5. Il résulte de l’instruction que, à la suite du dépôt de la demande de renouvellement du titre de séjour de M. B le 15 octobre 2024 par le biais du téléservice ANEF, les services de la préfecture des Hauts-de-Seine, saisis de l’instruction de cette demande, ont informé l’intéressé, par l’intermédiaire de ce téléservice, les 7 et 23 décembre 2024, qu’il devait produire des justificatifs de sa contribution à l’entretien et à l’éducation de ses deux enfants afin de compléter son dossier, n’ayant produit à l’appui de sa demande qu’une simple attestation de sa partenaire. Si M. B a répondu à ces demandes, le préfet des Hauts-de-Seine fait valoir, sans être sérieusement contesté, que l’intéressé a seulement fourni, à deux reprises, une attestation fiscale établie par la commune de Courbevoie en septembre 2023 au nom du requérant et de sa compagne, qui portait sur des frais de garde engagés au titre de l’année 2022 pour l’un de ses enfants seulement. Les pièces demandées par le service instructeur sont au nombre de celles mentionnées à la rubrique 30 de l’annexe 10 au code de l’entrée et du séjour des étrangers et du droit d’asile devant être produites à l’appui d’une demande d’un titre de séjour présentée en qualité de parent d’un enfant français. Il résulte de l’instruction que les seules pièces produites par le requérant ne rendaient pas possible l’instruction de sa demande. Ainsi qu’il a été rappelé au point précédent, le refus d’enregistrer une demande de titre de séjour dès lors que le dossier est incomplet ne saurait constituer une décision faisant grief. M. B a par ailleurs la possibilité déposer une nouvelle demande de titre de séjour. Par suite, dès lors que le dossier du requérant était incomplet, le courriel du 23 décembre 2024 par lequel le préfet l’a informé de la clôture de sa demande, qui ne constitue pas un refus de titre de séjour, ne saurait constituer une décision faisant grief à M. B.
6. Il résulte de tout ce qui précède, sans qu’il y ait lieu de se prononcer sur la condition d’urgence ou l’existence d’un doute sérieux quant à la légalité de la décision attaquée, que les conclusions aux fins de suspension présentées par M. B ne peuvent qu’être rejetées, ainsi que, par voie de conséquence, ses conclusions aux fins d’injonction et d’astreinte et sa demande présentée au titre de l’article L. 761-1 du code de justice administrative
O R D O N N E :
Article 1er : La requête de M. B est rejetée.
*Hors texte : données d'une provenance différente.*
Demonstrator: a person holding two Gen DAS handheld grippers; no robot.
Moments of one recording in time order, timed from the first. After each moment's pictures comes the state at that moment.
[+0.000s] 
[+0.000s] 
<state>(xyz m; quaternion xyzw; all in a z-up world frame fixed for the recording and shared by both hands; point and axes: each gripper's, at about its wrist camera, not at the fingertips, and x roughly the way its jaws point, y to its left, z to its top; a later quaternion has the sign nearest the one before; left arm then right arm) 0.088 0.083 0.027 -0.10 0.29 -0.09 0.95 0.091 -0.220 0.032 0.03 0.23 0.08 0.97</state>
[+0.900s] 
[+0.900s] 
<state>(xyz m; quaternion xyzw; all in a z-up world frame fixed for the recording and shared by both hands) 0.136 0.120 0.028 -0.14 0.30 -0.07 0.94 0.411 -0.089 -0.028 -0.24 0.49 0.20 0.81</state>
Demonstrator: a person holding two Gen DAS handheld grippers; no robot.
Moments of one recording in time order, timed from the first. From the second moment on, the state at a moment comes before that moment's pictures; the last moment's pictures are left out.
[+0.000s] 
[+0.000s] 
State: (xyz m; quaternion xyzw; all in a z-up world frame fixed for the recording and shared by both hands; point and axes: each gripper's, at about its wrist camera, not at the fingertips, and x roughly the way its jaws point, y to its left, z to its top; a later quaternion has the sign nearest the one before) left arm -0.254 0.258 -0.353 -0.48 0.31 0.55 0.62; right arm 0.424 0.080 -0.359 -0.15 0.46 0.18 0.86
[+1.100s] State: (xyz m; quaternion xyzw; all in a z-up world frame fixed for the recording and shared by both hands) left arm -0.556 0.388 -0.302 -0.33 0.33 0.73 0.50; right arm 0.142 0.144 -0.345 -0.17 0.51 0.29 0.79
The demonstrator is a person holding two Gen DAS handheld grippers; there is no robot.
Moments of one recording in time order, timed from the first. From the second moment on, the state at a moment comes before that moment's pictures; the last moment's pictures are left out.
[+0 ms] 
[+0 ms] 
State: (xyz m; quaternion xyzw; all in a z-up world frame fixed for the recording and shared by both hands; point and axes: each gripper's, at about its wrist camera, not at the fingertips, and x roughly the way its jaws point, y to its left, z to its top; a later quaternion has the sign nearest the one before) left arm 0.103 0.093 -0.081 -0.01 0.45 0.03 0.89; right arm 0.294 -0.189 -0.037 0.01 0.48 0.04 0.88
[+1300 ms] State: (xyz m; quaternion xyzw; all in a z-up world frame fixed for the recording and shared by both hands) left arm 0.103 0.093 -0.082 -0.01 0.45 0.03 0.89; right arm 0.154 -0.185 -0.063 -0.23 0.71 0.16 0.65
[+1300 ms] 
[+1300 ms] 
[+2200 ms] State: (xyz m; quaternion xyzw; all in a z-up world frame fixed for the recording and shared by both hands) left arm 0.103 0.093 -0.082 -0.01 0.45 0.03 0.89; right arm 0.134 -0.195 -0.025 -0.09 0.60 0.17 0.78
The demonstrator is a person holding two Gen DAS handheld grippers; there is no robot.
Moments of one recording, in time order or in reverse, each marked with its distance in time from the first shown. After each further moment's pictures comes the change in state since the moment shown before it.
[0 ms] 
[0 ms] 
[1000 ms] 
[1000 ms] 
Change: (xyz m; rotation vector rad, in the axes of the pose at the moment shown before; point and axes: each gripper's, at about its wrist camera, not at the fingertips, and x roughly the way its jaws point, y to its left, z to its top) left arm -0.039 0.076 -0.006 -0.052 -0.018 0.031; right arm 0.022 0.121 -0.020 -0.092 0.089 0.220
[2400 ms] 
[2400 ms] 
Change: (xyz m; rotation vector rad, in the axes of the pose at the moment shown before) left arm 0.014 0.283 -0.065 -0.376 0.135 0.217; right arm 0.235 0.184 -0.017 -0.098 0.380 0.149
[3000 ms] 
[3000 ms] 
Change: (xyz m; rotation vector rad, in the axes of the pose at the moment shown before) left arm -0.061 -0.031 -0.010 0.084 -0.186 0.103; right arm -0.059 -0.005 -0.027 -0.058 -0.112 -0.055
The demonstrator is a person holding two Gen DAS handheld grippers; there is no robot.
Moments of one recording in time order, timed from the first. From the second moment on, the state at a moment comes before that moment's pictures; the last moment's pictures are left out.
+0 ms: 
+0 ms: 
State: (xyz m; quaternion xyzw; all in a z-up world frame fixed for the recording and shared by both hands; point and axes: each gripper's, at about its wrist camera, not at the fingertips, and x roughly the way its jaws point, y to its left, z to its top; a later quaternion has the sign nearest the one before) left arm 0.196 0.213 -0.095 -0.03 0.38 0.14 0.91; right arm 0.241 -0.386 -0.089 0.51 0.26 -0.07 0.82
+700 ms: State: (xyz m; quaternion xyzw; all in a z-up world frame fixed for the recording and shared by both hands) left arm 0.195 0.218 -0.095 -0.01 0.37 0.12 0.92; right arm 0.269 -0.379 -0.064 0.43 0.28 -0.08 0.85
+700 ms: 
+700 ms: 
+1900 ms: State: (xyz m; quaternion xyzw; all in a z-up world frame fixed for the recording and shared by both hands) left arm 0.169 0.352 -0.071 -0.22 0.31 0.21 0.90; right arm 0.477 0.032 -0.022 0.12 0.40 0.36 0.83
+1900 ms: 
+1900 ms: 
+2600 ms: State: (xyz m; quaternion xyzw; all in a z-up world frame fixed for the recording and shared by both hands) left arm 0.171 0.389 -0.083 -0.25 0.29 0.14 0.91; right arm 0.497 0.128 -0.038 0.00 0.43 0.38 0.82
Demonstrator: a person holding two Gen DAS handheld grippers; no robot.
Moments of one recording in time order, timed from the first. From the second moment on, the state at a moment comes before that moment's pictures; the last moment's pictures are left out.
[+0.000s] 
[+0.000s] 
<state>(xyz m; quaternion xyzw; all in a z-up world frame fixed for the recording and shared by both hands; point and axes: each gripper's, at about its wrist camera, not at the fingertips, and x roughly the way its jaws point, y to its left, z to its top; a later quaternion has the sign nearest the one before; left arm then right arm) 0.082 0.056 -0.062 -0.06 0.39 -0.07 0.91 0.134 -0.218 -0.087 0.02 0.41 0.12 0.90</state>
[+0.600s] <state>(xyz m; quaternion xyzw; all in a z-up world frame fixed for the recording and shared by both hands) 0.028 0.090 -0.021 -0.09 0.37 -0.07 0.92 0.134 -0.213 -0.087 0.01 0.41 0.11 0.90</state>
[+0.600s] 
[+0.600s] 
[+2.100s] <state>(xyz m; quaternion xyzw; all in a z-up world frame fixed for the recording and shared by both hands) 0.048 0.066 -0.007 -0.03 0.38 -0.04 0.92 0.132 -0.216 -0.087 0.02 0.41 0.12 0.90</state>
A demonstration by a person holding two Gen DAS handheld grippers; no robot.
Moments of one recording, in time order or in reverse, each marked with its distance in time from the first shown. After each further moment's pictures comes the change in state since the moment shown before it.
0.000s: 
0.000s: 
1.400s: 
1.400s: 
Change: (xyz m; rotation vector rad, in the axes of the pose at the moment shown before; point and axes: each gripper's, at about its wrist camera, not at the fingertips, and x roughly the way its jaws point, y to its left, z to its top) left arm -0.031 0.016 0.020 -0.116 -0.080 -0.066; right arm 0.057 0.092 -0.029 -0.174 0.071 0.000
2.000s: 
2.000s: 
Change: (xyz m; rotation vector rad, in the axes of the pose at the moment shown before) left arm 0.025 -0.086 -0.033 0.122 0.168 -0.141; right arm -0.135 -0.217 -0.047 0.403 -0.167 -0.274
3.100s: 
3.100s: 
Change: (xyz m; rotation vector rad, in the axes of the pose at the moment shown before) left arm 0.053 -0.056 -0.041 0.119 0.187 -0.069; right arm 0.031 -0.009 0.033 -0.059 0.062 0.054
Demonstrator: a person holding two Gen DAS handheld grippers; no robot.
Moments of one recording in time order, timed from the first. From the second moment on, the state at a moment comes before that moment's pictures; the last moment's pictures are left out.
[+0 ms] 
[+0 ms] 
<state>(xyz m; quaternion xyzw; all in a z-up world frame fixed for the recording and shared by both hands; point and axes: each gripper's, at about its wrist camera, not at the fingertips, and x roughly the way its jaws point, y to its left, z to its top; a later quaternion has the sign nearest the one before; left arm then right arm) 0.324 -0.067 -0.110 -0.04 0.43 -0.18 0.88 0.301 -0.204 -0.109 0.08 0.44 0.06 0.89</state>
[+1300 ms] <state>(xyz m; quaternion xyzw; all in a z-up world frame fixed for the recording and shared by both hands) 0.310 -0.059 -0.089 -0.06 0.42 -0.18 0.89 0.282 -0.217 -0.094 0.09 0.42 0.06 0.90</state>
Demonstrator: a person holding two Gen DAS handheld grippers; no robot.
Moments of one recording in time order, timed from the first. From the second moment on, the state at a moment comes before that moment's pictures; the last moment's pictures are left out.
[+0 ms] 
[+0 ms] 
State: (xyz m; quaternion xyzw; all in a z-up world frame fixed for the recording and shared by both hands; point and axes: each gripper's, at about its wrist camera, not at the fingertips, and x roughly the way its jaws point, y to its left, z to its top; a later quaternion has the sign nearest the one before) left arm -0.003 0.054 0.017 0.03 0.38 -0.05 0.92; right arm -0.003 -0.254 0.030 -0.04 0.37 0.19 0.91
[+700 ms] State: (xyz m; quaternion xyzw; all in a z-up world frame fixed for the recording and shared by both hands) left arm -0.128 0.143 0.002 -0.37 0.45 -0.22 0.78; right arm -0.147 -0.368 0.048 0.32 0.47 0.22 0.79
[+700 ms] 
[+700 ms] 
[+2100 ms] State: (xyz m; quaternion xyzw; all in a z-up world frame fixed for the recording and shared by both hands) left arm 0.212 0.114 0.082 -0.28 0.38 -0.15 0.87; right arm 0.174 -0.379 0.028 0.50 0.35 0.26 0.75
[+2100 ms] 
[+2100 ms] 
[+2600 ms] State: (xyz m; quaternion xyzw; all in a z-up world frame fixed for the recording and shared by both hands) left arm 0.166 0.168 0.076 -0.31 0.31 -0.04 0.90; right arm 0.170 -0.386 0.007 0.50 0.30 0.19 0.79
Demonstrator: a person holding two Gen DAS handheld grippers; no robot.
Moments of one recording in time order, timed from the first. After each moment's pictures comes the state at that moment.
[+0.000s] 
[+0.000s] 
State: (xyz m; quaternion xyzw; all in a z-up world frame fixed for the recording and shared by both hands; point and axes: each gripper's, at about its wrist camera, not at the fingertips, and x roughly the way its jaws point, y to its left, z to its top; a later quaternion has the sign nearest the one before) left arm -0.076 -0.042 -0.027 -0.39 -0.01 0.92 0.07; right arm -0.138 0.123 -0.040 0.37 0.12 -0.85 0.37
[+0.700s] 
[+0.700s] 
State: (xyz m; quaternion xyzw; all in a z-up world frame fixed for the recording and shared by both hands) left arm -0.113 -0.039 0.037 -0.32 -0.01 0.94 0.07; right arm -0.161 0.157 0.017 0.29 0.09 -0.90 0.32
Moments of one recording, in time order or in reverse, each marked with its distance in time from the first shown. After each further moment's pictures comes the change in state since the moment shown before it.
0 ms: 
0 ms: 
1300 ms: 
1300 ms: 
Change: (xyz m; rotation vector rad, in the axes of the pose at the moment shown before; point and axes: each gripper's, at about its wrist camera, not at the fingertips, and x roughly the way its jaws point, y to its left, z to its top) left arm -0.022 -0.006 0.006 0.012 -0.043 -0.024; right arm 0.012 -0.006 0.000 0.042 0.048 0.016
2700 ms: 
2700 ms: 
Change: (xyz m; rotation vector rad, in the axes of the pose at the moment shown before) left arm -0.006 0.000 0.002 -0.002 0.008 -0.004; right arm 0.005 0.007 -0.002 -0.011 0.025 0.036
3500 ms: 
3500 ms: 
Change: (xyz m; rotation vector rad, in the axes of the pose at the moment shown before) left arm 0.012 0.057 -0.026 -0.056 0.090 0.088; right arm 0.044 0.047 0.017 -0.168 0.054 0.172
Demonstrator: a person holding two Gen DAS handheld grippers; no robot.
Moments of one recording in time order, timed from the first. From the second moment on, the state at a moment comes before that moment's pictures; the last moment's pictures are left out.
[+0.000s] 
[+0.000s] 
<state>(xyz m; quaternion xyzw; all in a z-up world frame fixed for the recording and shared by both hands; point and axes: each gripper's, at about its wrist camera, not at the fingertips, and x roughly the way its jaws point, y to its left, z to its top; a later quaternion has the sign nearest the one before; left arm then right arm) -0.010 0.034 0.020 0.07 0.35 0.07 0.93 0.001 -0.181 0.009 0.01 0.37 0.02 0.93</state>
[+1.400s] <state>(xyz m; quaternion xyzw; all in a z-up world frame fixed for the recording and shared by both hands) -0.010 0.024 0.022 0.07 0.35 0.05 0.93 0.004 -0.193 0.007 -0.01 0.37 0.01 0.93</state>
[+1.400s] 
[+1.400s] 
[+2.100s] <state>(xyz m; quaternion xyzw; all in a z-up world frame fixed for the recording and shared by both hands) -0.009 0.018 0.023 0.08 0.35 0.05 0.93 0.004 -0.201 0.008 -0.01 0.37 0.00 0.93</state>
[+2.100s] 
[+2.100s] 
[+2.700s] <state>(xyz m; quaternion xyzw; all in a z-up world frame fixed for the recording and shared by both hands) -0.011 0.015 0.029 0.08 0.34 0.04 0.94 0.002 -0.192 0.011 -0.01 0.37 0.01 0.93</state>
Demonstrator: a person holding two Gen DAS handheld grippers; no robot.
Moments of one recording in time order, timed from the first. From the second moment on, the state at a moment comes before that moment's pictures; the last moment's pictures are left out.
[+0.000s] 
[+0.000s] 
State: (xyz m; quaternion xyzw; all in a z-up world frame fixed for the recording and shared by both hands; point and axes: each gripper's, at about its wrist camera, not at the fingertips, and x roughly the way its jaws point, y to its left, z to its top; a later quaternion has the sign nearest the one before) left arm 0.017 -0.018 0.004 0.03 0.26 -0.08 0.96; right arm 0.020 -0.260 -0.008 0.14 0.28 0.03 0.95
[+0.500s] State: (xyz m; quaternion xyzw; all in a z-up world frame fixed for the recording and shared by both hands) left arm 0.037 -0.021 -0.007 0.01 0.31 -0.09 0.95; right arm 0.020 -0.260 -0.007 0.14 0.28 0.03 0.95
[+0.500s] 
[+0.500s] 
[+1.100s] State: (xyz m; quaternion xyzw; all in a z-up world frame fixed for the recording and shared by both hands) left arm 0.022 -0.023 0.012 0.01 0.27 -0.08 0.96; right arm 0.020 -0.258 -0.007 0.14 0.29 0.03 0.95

Article 2 : La présente ordonnance sera notifiée à M. A B et au ministre de l’intérieur.
Copie en sera adressée au préfet des Hauts-de-Seine.
Fait à Cergy, le 19 février 2025.
Le juge des référés,
signé
S. Ouillon
La République mande et ordonne au ministre au ministre de l’intérieur en ce qui le concerne ou à tous commissaires de justice à ce requis en ce qui concerne les voies de droit commun contre les parties privées, de pourvoir à l’exécution de la présente décision.